第3話 起きた矢先に獏を見た。
起きた矢先に獏を見た。
なんともまあ、偉そうに、人の腹の上で眠ってやがる。
寝てるときに腹に何か乗ってると怖い夢を見るというが、さっきの夢はもしかしたらこいつのせいかもしれない。僕の息苦しさと反比例して、獏はすぅすぅと寝息を立てている。寝息に合わせて漂ってくる、動物特有の何とも言えない臭いに思わず顔をしかめるが、これも古都京都あるあるなのだろうか。
というか、正面から見たこいつの顔は何なんだ。さすがに3度目なのであからさまには驚かないが、まじまじと見るとぎょっとする。中途半端に長い鼻の先は少し分かれていて気味が悪い。真っ黒な顔もそれに拍車をかけている。

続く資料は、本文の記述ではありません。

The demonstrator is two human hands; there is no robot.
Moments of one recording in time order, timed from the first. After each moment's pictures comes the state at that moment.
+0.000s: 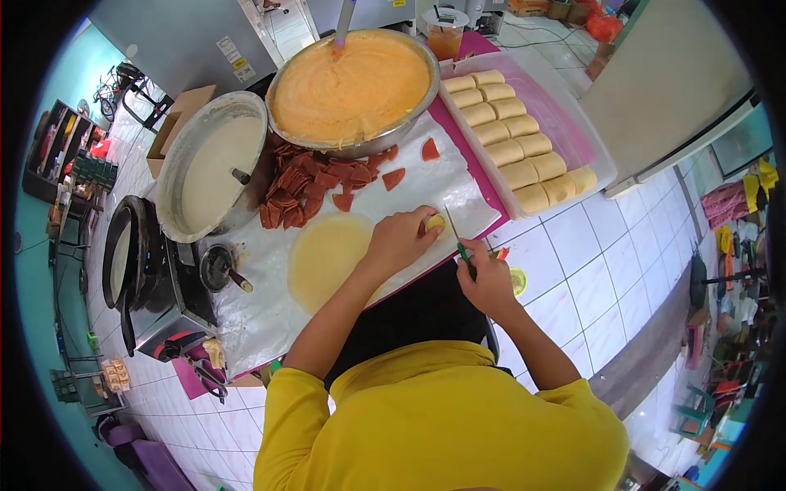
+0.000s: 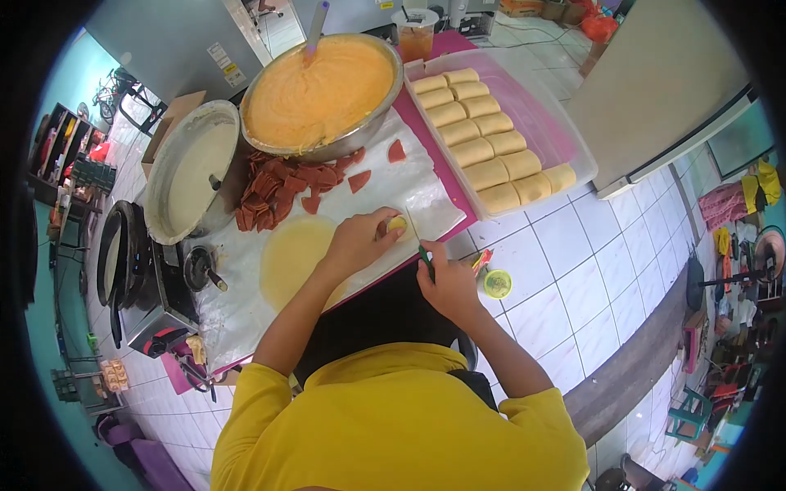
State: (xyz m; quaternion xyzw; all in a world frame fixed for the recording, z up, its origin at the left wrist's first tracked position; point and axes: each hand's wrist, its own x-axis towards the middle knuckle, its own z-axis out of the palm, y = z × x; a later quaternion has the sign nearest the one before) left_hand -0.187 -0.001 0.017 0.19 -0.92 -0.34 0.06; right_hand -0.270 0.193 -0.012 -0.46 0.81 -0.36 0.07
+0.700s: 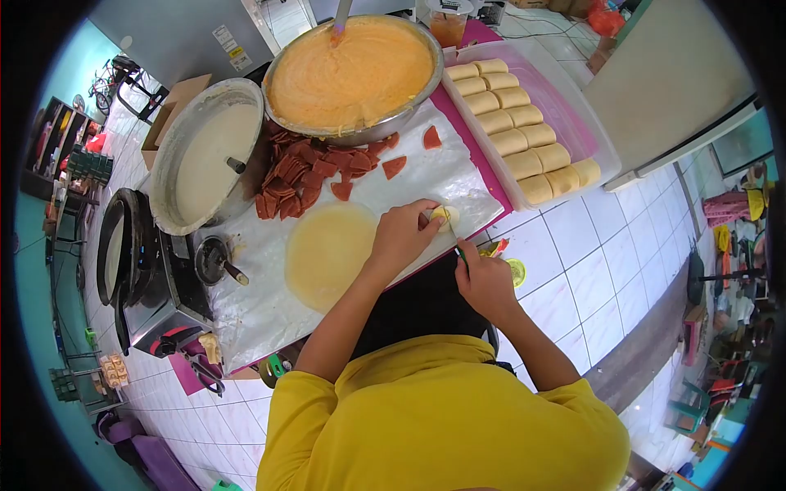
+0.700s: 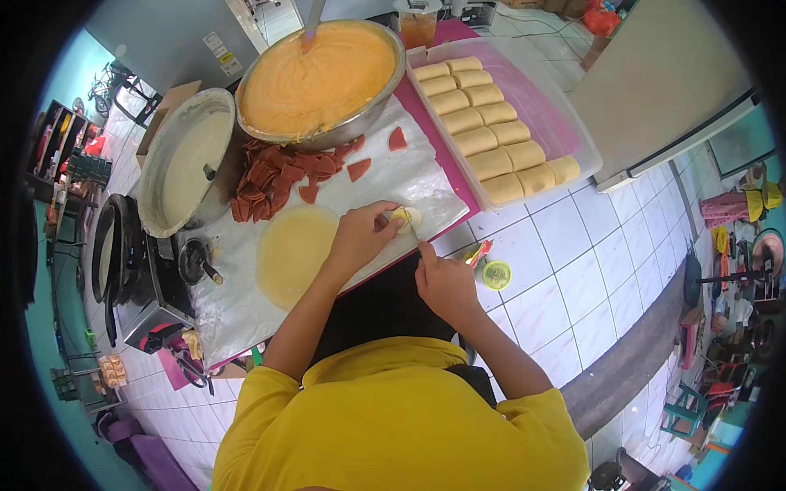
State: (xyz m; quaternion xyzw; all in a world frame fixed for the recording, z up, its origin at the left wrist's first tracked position) left_hand -0.186 0.008 0.004 0.26 -0.86 -0.43 0.09; right_hand -0.255 0.192 -0.002 -0.51 0.83 -0.25 0.03
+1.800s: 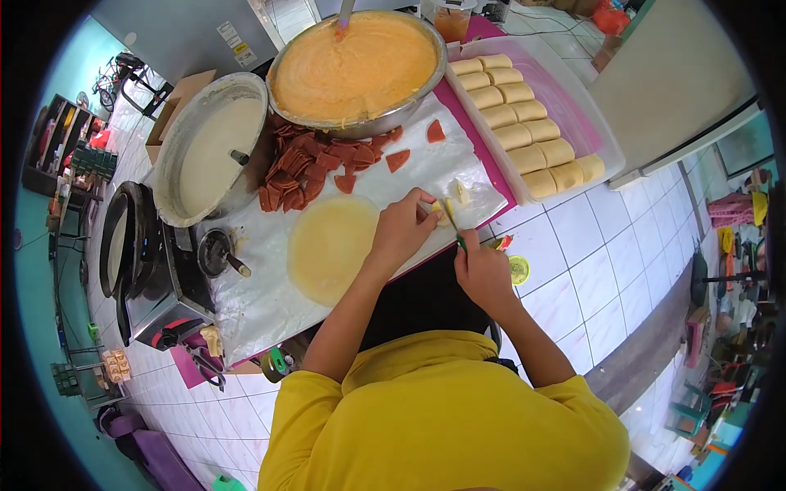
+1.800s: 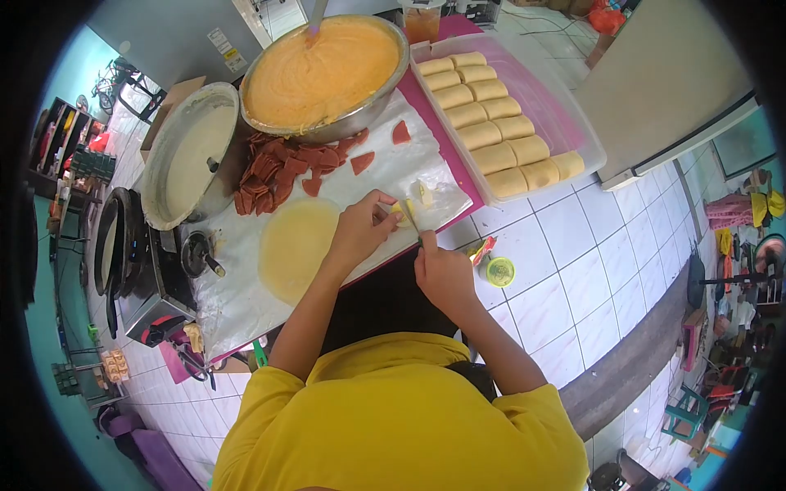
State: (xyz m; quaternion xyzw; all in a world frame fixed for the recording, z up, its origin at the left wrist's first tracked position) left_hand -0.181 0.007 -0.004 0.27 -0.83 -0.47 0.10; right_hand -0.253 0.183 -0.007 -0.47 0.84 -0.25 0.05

ぺちぺち、とその気味の悪い顔をたたく。獏はめんどくさそうにゆっくりと目を開け、横に転がって僕の腹からその体をどかした。くしゃり、と真新しい紙の音がした。
「……なんだこれ」
僕の腹の上にはしわくちゃの紙束が置いてあった。どうやら獏はこの上に寝ていたみたいだ。手に取って見てみると“契約書”と大きく目立つようなフォントの下にびっしりと並んだ条項、ざっと30条ばかりがA4用紙数枚のなかに所狭しとひしめき合っている。

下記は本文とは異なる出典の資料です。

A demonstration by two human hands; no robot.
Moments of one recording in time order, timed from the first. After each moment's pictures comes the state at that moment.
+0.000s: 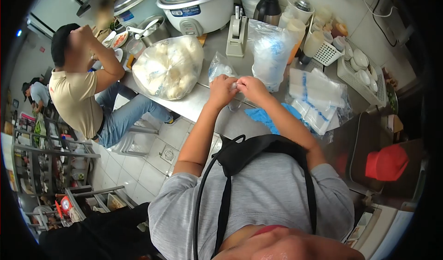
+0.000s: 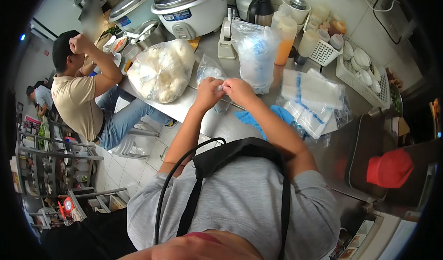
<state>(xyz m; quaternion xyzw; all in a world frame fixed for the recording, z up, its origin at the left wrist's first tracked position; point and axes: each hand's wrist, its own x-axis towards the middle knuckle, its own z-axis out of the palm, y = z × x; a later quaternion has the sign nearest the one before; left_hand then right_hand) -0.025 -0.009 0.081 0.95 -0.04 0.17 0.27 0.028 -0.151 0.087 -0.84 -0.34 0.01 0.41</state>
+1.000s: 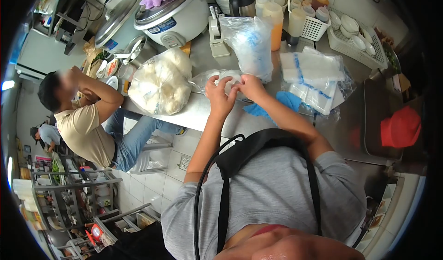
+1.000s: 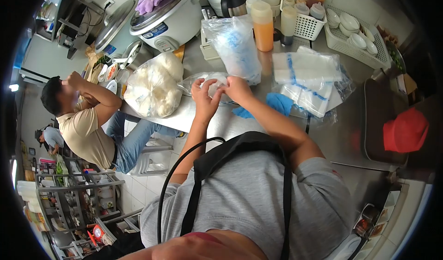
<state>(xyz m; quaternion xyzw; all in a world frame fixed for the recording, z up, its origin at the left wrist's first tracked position) -0.035 -0.041 0.092 0.91 -0.03 0.29 0.30 0.022 -0.163 0.073 -0.86 -0.15 0.06 0.48</state>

タチの悪い悪戯かと思ったが、生憎とそんなことを仕掛けてくるような知り合いはいない。夢だと思って聞き流していたものの、だんだんと雲行きが怪しくなってきたのが分かる。
「まぁ、部屋で獏が寝てる時点でおかしいけどね」
契約書のようなお堅い文章は嫌いだ。だけど他にすることもないので、寝ぼけまなこをこすって契約書を解読してみる。努力はしたものの、やはり契約書は寝起きに読む文章ではない。何度も何度も目を閉じそうになって解読作業に勤しんだ結果、何となくだがこの文書の内容を把握することができた。
「……なんてこったい」
A4用紙数枚にわたる契約書をまとめるとこうなる。
・僕だけが獏を見ることができる
・獏を見ることができる僕には獏を養う義務が生じる
・獏を養うというのは、主に夢を料理して差し出すということ
・詳しい業務内容は夢の中で獏から聞くように
あれだけ必死に読んだにもかかわらず、さっぱり内容が分からない。どうして契約書っていうやつは半分以上を内容がない項目が占めているくせに、肝心なことが分かりにくくなっているのか。

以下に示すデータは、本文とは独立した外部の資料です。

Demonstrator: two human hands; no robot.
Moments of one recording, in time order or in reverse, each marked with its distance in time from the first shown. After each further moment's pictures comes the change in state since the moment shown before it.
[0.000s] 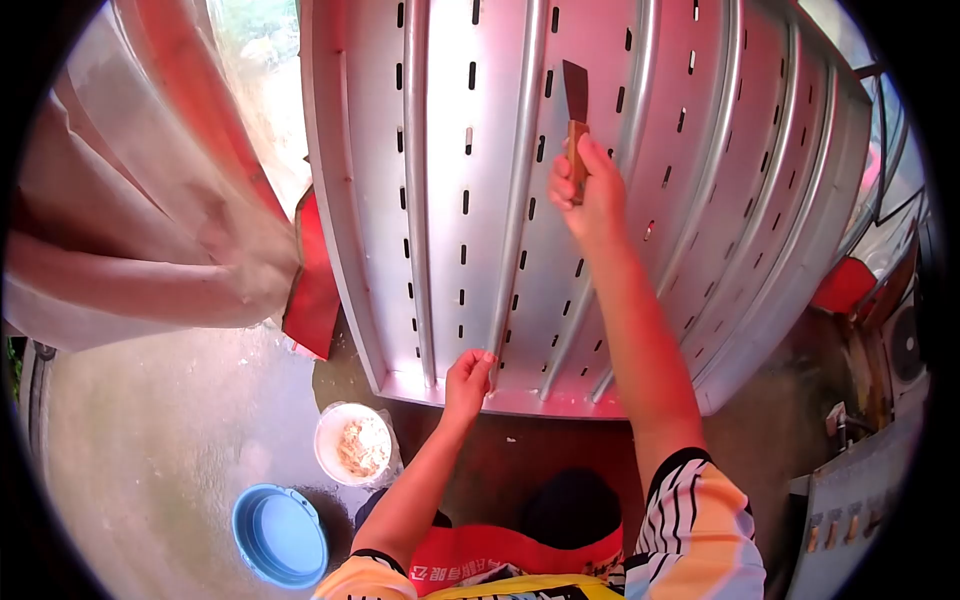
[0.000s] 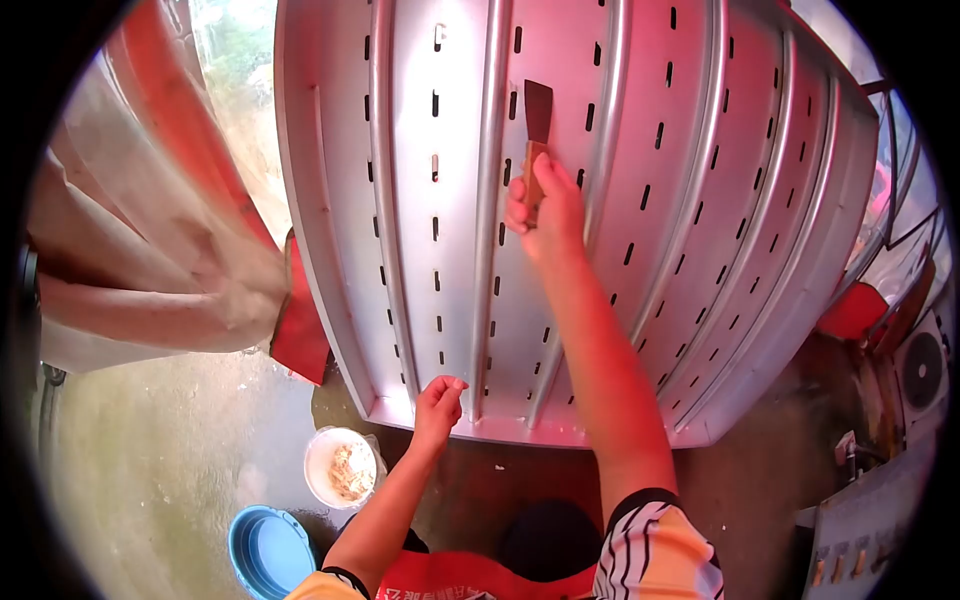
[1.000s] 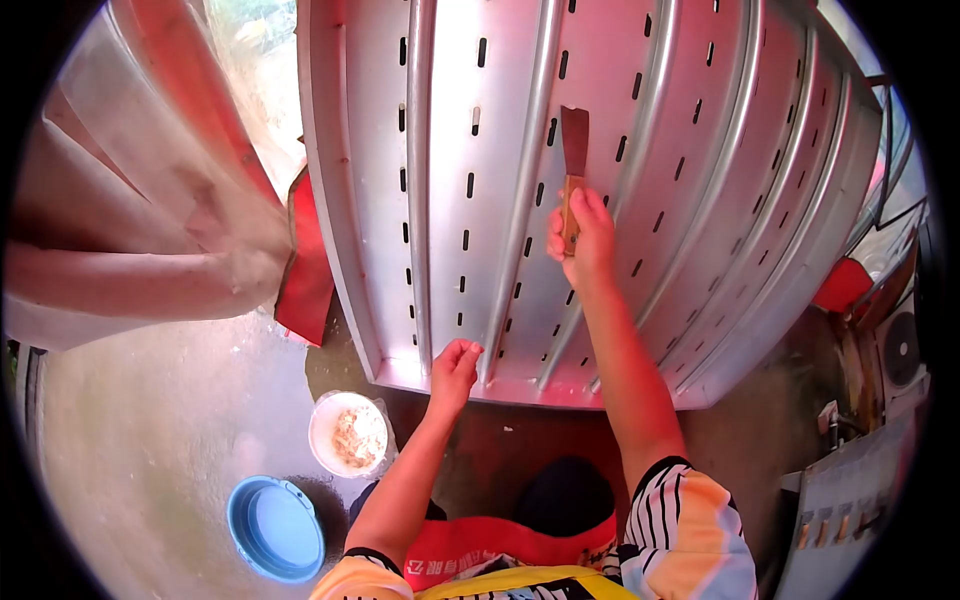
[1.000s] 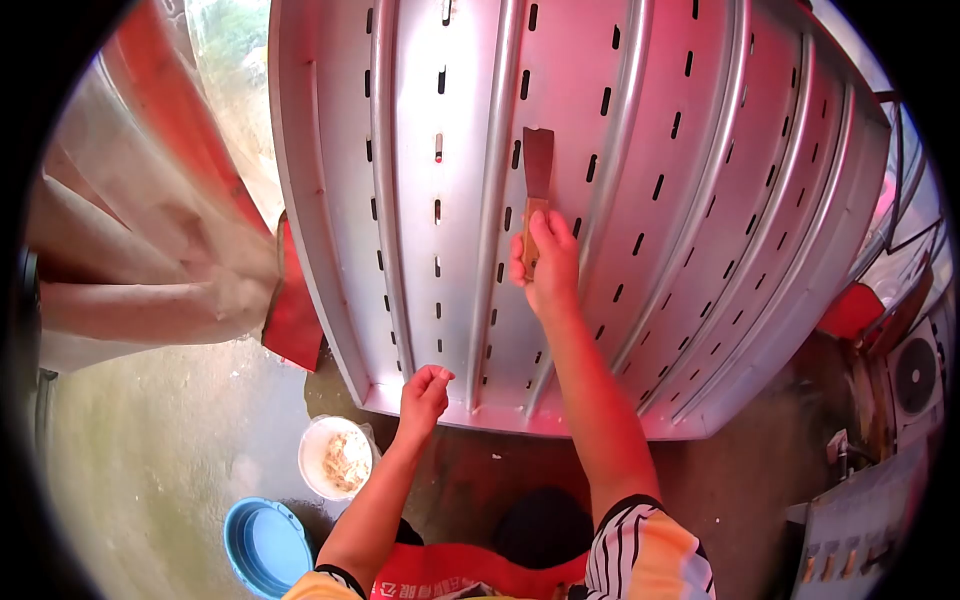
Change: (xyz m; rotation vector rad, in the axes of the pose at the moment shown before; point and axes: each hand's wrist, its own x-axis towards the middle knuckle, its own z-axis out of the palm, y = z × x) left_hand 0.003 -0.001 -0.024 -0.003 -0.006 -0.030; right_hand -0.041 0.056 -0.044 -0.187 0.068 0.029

唖然とする僕の後ろからぴゅーぅ、と甲高い音がした。びっくりして振り返ると獏がそばにいた。さっきの声はこいつの鳴き声か、と驚く間もなく、獏はこの狭いアパートの一室で最も高価な皿を僕の目の前に差し出してきた。そして獏はもう一度ぴゅーぅ、と鳴くと契約書の一部を鼻で指してきた。
第27条、夢以外でも乙は甲の食事、住居等の面倒を見る義務を負う。
……だから契約書は嫌いなんだ。